El infierno de sol y calor; el horno desolado y enloquecedor, ejercían una extraña fascinación sobre Gacel; fascinación que nació una noche, muchos años atrás, cuando al amor de la lumbre oyó hablar por primera vez de «La Gran Caravana» y sus setecientos hombres y dos mil camellos tragados por una «mancha blanca» sin que ni uno solo de esos hombres o bestias regresara jamás.
Se dirigía de Gao a Trípoli y estaba considerada como la mayor caravana que los ricos mercaderes «haussas» organizaron nunca, guiada por los más expertos conocedores del desierto, transportando a lomos de elegidos meharis una auténtica fortuna en marfil, ébano, oro y piedras preciosas.
Un lejano tío de Gacel, del que él llevaba el nombre, la custodiaba con sus hombres, y también se perdió para siempre, como si jamás hubieran existido, como si hubiera sido solo un sueño.

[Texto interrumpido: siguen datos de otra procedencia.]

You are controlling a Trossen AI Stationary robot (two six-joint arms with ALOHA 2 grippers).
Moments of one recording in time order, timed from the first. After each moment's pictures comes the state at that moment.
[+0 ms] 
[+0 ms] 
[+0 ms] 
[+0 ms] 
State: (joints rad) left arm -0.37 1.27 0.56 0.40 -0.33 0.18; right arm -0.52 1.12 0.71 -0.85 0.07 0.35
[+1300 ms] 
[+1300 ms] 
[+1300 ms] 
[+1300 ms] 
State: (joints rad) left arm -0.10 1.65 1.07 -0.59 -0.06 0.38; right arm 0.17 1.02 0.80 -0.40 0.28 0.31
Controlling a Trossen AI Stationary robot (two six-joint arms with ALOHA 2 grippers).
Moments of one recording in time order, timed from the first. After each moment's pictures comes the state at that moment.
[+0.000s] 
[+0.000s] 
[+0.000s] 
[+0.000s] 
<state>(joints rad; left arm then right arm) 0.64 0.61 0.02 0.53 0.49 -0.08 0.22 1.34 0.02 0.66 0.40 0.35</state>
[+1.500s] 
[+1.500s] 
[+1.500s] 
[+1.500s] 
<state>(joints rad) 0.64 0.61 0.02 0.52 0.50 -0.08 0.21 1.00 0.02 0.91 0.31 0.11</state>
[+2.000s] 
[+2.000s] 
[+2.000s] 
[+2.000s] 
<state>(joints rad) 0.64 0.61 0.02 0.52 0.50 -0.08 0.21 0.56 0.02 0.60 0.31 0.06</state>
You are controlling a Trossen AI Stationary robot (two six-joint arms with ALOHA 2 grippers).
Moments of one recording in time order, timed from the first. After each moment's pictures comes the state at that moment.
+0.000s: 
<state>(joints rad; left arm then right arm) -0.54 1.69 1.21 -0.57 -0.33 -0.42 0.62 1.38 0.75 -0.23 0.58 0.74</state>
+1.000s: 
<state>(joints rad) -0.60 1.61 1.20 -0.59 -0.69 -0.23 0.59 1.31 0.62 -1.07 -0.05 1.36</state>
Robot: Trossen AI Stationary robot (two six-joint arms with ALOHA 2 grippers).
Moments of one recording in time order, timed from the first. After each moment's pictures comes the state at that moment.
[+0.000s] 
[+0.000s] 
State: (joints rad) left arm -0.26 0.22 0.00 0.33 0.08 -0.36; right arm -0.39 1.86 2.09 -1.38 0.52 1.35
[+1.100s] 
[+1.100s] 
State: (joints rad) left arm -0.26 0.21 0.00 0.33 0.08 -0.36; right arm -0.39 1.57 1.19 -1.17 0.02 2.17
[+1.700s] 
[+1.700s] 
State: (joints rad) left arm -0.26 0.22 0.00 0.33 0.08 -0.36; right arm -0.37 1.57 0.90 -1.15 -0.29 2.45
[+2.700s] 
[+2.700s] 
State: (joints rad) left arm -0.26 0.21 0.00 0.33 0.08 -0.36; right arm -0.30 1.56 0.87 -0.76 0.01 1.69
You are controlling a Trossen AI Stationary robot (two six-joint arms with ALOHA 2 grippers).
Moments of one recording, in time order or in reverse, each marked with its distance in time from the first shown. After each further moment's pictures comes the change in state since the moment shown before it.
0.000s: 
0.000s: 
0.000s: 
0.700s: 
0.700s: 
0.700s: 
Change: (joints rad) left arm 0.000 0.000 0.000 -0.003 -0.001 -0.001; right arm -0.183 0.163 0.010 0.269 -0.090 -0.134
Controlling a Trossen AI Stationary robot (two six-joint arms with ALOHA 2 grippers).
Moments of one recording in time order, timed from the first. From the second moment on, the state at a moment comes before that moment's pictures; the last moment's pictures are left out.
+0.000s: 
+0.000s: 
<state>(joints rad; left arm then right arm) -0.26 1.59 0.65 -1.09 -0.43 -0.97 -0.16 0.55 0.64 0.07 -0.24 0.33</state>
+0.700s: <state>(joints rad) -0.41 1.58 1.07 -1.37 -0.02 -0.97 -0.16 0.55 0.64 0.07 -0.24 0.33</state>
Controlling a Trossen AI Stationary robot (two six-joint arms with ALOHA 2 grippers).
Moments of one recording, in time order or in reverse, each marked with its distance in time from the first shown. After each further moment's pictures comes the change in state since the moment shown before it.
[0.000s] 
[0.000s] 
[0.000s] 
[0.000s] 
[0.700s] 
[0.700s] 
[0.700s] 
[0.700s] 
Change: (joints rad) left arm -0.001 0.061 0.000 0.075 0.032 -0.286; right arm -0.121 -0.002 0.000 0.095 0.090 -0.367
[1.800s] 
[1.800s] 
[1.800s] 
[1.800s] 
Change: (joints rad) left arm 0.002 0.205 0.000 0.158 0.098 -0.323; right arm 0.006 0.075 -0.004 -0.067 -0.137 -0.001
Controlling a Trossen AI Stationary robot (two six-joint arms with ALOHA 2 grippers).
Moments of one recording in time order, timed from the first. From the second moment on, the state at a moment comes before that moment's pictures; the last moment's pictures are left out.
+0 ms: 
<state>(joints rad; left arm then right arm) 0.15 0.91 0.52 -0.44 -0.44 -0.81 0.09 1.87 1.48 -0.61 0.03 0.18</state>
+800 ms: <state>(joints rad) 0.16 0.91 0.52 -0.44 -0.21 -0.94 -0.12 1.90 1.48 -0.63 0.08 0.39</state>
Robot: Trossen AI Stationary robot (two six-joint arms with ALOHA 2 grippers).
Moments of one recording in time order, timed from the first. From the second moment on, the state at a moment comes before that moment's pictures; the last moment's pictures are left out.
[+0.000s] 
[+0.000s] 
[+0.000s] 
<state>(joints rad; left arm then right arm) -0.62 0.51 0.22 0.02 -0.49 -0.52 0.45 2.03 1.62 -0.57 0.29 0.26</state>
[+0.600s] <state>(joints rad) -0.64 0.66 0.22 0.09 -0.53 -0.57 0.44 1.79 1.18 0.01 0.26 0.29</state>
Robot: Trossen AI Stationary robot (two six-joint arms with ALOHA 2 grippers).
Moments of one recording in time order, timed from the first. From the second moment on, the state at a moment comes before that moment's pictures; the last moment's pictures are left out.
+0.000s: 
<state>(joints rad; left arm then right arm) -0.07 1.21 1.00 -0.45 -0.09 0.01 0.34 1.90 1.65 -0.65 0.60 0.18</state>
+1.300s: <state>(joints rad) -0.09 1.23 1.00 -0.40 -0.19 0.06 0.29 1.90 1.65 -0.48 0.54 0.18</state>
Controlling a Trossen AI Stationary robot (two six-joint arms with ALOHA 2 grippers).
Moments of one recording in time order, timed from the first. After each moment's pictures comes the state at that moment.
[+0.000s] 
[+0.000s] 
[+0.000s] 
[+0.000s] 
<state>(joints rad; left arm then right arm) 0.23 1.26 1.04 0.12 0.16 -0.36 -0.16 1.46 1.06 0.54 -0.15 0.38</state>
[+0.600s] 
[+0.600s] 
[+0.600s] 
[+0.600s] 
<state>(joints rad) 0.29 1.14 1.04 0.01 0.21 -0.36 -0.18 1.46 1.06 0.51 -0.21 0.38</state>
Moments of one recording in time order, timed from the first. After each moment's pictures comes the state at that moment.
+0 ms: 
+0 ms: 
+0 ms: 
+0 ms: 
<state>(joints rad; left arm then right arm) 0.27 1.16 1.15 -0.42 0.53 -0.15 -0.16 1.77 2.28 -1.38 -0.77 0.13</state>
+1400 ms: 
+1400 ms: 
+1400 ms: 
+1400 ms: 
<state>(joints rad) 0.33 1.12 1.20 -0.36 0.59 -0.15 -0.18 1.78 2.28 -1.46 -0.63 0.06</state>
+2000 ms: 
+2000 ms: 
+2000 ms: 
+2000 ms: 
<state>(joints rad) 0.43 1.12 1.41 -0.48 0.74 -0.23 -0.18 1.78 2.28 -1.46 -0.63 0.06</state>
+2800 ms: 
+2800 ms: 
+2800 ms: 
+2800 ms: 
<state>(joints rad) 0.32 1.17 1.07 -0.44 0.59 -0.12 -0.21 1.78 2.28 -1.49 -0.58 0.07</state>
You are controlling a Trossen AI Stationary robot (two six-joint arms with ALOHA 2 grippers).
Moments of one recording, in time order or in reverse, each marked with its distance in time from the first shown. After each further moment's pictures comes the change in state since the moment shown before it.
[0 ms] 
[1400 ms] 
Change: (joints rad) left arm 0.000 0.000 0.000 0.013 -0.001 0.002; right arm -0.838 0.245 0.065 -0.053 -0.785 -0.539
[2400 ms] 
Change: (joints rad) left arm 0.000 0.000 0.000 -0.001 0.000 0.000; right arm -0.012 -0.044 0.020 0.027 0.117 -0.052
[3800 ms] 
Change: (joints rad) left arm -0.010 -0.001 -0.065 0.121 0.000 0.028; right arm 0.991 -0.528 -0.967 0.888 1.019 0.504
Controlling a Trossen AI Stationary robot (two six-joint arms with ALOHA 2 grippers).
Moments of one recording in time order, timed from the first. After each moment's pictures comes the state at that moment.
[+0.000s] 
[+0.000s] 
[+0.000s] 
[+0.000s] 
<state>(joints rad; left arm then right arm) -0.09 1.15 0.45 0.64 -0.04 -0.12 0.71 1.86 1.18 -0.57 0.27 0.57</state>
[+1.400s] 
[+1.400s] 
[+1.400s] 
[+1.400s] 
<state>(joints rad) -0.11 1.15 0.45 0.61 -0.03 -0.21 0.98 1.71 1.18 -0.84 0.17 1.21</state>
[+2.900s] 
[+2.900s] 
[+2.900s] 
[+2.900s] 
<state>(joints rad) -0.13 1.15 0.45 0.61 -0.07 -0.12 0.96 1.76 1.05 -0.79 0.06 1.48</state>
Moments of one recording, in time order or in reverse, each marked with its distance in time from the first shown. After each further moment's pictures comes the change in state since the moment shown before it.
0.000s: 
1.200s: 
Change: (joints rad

Muchos fueron los que en los años siguientes se lanzaron a la loca aventura de reencontrar sus huellas con la vana esperanza de apoderarse de unas riquezas que, según la ley no escrita, pertenecían a quien fuera capaz de arrebatárselas a las arenas, pero las arenas guardaron bien su secreto. La arena era capaz, por sí sola, de ahogar bajo su manto ciudades, fortalezas, oasis, hombres y camellos, y debió llegar, violenta e inesperada, transportada en brazos de su aliado, el viento, para abatirse sobre los viajeros, atraparlos y convertirlos en una duna más entre los millones de dunas del «erg».
Cuántos murieron después persiguiendo el sueño de la mística caravana perdida, nadie podía decirlo, y los ancianos no se cansaban de rogar a los jóvenes para que desistieran en tan loco intento:
–Lo que el desierto quiere para sí, es del desierto –decían–. Alá proteja al que trate de arrebatarle su presa...
Gacel ambicionaba tan solo desvelar su misterio; la razón por la que tantas bestias y tantos hombres desaparecieron sin dejar rastro, y cuando se encontró por primera vez en el corazón de una de las «tierras vacías» lo comprendió, pues se podría pensar que no setecientos, sino siete millones de seres humanos se diluirían fácilmente en aquel abismo horizontal del que lo extraño era que alguien, no importaba quien, saliera con vida.
Gacel salió. Por dos veces. Pero «imohags» como él no había muchos y por ello el «Pueblo del Velo» respetaba a Gacel «el Cazador», «inmouchar» solitario que dominaba territorios que ningún otro pretendió nunca dominar.